-- Opening Marker --

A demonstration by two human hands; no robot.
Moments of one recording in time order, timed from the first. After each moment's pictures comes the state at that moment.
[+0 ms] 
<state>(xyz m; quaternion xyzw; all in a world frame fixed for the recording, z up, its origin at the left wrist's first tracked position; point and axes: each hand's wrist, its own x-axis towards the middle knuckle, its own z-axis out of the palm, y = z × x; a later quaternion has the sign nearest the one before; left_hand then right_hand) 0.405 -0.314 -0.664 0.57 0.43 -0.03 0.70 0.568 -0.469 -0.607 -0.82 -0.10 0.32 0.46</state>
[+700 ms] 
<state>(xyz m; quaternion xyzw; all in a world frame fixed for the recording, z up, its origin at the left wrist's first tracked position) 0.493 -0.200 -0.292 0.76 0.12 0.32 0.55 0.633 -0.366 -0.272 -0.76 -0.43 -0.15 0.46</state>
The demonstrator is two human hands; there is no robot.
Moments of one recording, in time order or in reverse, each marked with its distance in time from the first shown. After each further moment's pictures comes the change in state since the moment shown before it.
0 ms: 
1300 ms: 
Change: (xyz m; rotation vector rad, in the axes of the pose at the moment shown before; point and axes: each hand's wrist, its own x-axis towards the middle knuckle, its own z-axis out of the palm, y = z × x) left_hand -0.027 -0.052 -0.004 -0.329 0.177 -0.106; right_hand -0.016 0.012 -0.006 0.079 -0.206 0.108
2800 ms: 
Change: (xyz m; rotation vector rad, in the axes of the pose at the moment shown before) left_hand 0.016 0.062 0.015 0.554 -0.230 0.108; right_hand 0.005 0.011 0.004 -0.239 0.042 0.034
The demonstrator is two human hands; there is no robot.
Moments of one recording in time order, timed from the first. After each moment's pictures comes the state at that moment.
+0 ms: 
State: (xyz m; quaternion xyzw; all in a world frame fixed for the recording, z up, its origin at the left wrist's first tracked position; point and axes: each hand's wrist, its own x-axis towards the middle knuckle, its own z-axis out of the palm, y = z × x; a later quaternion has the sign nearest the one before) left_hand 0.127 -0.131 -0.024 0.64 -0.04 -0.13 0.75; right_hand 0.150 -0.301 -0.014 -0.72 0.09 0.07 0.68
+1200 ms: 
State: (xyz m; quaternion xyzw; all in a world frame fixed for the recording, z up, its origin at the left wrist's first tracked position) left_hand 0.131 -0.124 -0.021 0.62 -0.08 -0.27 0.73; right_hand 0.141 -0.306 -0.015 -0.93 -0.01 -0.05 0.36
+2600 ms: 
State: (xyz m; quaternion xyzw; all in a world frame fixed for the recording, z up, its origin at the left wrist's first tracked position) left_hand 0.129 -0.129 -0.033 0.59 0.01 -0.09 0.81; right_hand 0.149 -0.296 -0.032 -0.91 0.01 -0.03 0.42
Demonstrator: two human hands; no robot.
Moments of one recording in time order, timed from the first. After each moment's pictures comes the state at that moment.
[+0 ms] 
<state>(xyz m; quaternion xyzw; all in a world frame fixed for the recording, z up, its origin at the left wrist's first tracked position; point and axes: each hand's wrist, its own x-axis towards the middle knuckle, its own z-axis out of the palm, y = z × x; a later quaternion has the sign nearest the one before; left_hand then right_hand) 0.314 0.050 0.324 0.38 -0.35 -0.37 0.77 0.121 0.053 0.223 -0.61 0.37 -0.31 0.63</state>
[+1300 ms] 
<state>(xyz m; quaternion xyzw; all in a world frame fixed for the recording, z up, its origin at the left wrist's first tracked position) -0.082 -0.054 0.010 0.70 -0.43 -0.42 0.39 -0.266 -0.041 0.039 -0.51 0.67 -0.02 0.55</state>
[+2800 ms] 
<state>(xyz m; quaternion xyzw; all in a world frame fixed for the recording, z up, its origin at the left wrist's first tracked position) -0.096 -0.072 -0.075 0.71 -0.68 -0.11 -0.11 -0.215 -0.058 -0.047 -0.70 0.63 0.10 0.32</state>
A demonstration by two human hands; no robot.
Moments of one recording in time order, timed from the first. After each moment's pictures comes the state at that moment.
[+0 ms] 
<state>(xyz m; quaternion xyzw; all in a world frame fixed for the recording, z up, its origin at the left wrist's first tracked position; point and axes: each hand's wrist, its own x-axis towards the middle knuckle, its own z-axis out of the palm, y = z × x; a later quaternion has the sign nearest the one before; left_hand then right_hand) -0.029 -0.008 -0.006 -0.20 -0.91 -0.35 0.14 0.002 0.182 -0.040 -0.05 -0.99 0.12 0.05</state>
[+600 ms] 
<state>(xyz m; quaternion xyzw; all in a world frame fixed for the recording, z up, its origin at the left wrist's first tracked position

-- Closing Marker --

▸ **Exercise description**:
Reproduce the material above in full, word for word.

▸ **Finished exercise**:
A demonstration by two human hands; no robot.
Moments of one recording in time order, timed from the first. After each moment's pictures comes the state at that moment.
[+0 ms] 
<state>(xyz m; quaternion xyzw; all in a world frame fixed for the recording, z up, its origin at the left wrist's first tracked position; point and axes: each hand's wrist, its own x-axis towards the middle knuckle, its own z-axis out of the palm, y = z × x; a later quaternion has the sign nearest the one before; left_hand then right_hand) 0.405 -0.314 -0.664 0.57 0.43 -0.03 0.70 0.568 -0.469 -0.607 -0.82 -0.10 0.32 0.46</state>
[+700 ms] 
<state>(xyz m; quaternion xyzw; all in a world frame fixed for the recording, z up, its origin at the left wrist's first tracked position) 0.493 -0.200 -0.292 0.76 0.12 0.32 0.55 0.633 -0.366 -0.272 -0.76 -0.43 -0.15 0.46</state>
The demonstrator is two human hands; there is no robot.
Moments of one recording, in time order or in reverse, each marked with its distance in time from the first shown. After each further moment's pictures comes the change in state since the moment shown before it.
0 ms: 
1300 ms: 
Change: (xyz m; rotation vector rad, in the axes of the pose at the moment shown before; point and axes: each hand's wrist, its own x-axis towards the middle knuckle, its own z-axis out of the palm, y = z × x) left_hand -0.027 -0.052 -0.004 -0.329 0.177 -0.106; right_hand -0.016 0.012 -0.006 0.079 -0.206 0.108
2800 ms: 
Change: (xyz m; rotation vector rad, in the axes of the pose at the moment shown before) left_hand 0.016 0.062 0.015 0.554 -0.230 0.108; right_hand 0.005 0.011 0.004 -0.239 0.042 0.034
The demonstrator is two human hands; there is no robot.
Moments of one recording in time order, timed from the first. After each moment's pictures comes the state at that moment.
+0 ms: 
State: (xyz m; quaternion xyzw; all in a world frame fixed for the recording, z up, its origin at the left wrist's first tracked position; point and axes: each hand's wrist, its own x-axis towards the middle knuckle, its own z-axis out of the palm, y = z × x; a later quaternion has the sign nearest the one before) left_hand 0.127 -0.131 -0.024 0.64 -0.04 -0.13 0.75; right_hand 0.150 -0.301 -0.014 -0.72 0.09 0.07 0.68
+1200 ms: 
State: (xyz m; quaternion xyzw; all in a world frame fixed for the recording, z up, its origin at the left wrist's first tracked position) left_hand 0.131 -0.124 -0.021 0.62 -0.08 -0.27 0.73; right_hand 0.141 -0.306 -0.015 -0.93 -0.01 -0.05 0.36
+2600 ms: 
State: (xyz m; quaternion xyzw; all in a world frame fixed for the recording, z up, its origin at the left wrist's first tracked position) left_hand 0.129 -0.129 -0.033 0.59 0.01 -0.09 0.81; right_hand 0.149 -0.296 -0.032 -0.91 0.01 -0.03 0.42
Demonstrator: two human hands; no robot.
Moments of one recording in time order, timed from the first. After each moment's pictures comes the state at that moment.
[+0 ms] 
<state>(xyz m; quaternion xyzw; all in a world frame fixed for the recording, z up, its origin at the left wrist's first tracked position; point and axes: each hand's wrist, its own x-axis towards the middle knuckle, its own z-axis out of the palm, y = z × x; a later quaternion has the sign nearest the one before; left_hand then right_hand) 0.314 0.050 0.324 0.38 -0.35 -0.37 0.77 0.121 0.053 0.223 -0.61 0.37 -0.31 0.63</state>
[+1300 ms] 
<state>(xyz m; quaternion xyzw; all in a world frame fixed for the recording, z up, its origin at the left wrist's first tracked position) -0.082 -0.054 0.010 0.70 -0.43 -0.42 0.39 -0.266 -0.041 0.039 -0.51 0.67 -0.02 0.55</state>
[+2800 ms] 
<state>(xyz m; quaternion xyzw; all in a world frame fixed for the recording, z up, its origin at the left wrist's first tracked position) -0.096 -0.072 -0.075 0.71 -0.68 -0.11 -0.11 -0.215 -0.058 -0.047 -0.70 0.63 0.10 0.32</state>
A demonstration by two human hands; no robot.
Moments of one recording in time order, timed from the first. After each moment's pictures comes the state at that moment.
[+0 ms] 
<state>(xyz m; quaternion xyzw; all in a world frame fixed for the recording, z up, its origin at the left wrist's first tracked position; point and axes: each hand's wrist, its own x-axis towards the middle knuckle, its own z-axis out of the palm, y = z × x; a later quaternion has the sign nearest the one before; left_hand then right_hand) -0.029 -0.008 -0.006 -0.20 -0.91 -0.35 0.14 0.002 0.182 -0.040 -0.05 -0.99 0.12 0.05</state>
[+600 ms] 
<state>(xyz m; quaternion xyzw; all in a world frame fixed for the recording, z up, its origin at the left wrist's first tracked position

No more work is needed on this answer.